Required work -
Establish how many lines of the material below contain the string "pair". Return that number by itself.

Listed records -
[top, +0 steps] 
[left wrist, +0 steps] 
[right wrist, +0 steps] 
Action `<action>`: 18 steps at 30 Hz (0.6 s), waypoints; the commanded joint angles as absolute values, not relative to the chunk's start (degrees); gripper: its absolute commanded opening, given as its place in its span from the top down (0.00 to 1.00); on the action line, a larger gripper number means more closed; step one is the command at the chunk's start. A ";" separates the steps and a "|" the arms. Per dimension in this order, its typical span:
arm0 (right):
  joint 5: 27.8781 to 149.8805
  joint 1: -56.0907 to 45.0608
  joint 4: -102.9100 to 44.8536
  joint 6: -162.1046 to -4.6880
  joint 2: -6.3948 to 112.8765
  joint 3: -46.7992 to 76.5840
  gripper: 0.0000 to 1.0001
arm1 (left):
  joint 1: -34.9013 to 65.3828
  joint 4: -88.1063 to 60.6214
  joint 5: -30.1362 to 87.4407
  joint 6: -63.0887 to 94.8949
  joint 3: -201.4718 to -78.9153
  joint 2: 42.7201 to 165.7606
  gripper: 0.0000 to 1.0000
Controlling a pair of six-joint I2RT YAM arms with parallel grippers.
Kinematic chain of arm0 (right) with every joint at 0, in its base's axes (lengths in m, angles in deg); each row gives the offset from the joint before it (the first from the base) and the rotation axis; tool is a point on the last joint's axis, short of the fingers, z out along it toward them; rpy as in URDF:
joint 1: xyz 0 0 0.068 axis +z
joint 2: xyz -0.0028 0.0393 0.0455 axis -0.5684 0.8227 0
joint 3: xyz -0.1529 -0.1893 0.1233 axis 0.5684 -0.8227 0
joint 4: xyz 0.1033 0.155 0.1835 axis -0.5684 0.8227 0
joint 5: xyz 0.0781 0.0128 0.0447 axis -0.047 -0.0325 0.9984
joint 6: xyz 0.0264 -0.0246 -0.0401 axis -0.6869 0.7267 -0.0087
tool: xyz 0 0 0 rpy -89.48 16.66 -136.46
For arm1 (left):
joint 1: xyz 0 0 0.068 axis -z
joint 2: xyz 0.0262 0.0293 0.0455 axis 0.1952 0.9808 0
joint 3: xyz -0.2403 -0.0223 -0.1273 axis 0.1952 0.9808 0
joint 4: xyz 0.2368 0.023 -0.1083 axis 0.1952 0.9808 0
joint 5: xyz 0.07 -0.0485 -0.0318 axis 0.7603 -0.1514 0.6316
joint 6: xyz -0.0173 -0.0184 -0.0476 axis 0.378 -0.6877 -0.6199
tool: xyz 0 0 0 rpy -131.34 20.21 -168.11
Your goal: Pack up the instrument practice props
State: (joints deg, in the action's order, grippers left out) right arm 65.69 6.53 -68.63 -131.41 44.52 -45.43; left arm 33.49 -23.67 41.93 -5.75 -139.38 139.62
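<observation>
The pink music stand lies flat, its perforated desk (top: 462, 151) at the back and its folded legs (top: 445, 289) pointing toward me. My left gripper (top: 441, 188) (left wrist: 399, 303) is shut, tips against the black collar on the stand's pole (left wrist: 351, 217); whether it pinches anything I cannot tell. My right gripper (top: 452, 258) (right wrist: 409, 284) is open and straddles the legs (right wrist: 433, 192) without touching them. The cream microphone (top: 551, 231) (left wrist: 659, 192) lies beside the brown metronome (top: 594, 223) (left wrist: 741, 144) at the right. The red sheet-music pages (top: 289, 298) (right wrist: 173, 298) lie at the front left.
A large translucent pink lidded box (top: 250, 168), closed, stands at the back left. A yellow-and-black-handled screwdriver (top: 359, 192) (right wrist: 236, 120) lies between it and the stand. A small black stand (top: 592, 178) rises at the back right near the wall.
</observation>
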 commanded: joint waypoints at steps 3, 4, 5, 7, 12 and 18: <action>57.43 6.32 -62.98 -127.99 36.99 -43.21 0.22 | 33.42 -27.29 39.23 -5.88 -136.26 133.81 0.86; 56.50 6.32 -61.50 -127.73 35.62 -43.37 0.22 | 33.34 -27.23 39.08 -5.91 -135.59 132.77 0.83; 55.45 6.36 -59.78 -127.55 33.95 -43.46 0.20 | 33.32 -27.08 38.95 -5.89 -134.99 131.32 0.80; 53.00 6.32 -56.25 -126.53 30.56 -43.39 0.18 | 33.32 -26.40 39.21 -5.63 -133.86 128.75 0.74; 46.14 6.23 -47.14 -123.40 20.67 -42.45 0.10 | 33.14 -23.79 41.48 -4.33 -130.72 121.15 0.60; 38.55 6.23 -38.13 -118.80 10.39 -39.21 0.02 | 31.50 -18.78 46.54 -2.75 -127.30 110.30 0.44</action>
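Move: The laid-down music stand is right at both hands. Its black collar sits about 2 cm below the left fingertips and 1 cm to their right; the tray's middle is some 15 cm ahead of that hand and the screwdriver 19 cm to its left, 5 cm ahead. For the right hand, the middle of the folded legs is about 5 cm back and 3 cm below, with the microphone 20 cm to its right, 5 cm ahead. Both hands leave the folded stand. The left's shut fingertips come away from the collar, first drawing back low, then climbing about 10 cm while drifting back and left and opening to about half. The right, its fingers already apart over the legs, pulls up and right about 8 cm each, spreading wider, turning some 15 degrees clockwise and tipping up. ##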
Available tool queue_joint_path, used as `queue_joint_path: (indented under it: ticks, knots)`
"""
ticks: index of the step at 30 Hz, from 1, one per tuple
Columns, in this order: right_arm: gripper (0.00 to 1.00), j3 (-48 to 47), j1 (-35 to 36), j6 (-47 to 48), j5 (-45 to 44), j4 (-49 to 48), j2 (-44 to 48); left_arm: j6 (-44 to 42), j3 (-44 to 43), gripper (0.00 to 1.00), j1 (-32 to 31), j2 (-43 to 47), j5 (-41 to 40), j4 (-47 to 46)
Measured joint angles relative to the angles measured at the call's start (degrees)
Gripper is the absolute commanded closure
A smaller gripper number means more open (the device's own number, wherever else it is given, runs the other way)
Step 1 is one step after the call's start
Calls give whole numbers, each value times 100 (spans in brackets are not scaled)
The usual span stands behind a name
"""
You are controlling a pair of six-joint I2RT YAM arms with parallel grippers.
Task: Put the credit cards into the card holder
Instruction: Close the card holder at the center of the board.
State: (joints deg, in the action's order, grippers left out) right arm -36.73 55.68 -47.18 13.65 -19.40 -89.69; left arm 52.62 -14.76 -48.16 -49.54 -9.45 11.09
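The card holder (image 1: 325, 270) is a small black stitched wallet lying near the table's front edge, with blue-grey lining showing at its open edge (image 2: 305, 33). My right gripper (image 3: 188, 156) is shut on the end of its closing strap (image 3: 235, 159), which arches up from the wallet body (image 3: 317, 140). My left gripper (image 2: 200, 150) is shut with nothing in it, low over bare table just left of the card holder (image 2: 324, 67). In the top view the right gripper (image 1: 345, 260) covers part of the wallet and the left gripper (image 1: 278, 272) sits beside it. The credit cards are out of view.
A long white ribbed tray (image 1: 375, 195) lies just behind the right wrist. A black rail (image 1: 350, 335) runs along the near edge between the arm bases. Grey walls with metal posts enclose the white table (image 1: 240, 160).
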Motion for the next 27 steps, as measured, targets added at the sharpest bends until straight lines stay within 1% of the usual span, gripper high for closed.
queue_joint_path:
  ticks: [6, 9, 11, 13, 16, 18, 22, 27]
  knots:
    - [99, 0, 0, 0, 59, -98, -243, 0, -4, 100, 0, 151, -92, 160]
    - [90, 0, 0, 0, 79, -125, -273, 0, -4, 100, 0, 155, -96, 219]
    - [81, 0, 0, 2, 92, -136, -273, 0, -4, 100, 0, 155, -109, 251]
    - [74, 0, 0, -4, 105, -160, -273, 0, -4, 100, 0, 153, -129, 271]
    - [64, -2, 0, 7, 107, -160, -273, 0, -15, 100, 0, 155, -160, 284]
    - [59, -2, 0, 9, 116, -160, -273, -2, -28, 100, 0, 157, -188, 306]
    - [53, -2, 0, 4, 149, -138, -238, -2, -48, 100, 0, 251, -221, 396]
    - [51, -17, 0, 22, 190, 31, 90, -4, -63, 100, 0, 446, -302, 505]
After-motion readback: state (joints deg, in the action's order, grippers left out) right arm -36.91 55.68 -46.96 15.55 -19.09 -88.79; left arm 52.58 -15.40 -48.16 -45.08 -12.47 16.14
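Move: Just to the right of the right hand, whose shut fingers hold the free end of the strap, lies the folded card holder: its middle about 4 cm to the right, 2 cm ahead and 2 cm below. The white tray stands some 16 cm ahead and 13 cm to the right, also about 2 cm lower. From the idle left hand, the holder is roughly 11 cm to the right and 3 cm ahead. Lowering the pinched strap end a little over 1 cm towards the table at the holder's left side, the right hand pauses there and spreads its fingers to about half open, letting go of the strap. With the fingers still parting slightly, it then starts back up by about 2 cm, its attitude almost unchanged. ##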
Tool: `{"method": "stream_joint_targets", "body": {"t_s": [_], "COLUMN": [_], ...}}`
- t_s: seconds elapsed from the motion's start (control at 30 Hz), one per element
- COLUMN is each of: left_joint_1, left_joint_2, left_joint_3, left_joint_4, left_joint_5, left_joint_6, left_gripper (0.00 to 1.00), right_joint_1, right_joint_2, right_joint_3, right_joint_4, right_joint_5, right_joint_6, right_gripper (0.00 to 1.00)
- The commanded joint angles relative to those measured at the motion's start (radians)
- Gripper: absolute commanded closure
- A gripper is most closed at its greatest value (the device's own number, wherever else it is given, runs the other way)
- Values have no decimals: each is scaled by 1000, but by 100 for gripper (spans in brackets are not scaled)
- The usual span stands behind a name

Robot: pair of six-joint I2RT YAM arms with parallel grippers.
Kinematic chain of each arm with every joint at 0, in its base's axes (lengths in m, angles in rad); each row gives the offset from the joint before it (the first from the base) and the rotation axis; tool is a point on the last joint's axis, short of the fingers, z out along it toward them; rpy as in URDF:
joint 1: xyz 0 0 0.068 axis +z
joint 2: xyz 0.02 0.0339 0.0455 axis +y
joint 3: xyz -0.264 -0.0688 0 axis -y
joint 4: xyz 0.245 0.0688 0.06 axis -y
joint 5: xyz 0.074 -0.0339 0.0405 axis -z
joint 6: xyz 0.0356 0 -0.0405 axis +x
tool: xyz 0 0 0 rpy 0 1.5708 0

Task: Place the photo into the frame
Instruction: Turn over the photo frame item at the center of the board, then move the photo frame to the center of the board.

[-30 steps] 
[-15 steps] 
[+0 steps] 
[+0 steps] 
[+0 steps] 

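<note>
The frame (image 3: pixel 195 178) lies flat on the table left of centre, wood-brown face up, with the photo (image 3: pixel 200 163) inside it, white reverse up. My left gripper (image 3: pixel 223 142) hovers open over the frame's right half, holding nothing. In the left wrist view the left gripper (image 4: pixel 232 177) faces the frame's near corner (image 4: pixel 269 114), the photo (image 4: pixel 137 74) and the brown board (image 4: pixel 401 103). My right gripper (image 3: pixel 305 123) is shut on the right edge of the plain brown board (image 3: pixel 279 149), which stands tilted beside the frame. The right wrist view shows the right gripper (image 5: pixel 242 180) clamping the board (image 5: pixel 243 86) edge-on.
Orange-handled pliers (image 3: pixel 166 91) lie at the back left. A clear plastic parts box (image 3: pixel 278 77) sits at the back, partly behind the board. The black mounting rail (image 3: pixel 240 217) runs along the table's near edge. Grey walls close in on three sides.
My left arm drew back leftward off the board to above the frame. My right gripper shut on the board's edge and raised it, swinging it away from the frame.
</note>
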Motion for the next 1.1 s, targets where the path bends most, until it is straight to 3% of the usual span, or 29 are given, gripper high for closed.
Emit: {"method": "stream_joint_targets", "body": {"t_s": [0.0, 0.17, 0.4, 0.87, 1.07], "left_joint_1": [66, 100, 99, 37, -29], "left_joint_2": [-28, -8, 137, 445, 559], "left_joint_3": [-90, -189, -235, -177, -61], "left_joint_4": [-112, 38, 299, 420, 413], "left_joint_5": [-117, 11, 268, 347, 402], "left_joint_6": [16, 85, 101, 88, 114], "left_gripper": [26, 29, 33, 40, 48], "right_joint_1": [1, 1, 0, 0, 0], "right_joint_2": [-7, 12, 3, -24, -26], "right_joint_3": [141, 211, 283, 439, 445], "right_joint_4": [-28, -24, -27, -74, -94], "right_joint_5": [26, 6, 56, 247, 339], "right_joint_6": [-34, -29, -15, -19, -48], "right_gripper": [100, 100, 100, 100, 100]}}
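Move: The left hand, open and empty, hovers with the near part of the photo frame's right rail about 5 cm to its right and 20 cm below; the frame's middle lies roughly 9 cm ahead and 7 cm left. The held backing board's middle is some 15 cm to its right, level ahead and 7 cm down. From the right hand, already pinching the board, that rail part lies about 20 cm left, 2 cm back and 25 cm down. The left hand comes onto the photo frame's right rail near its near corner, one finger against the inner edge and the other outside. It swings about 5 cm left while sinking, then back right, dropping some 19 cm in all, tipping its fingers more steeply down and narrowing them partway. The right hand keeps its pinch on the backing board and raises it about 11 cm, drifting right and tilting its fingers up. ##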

Task output -
3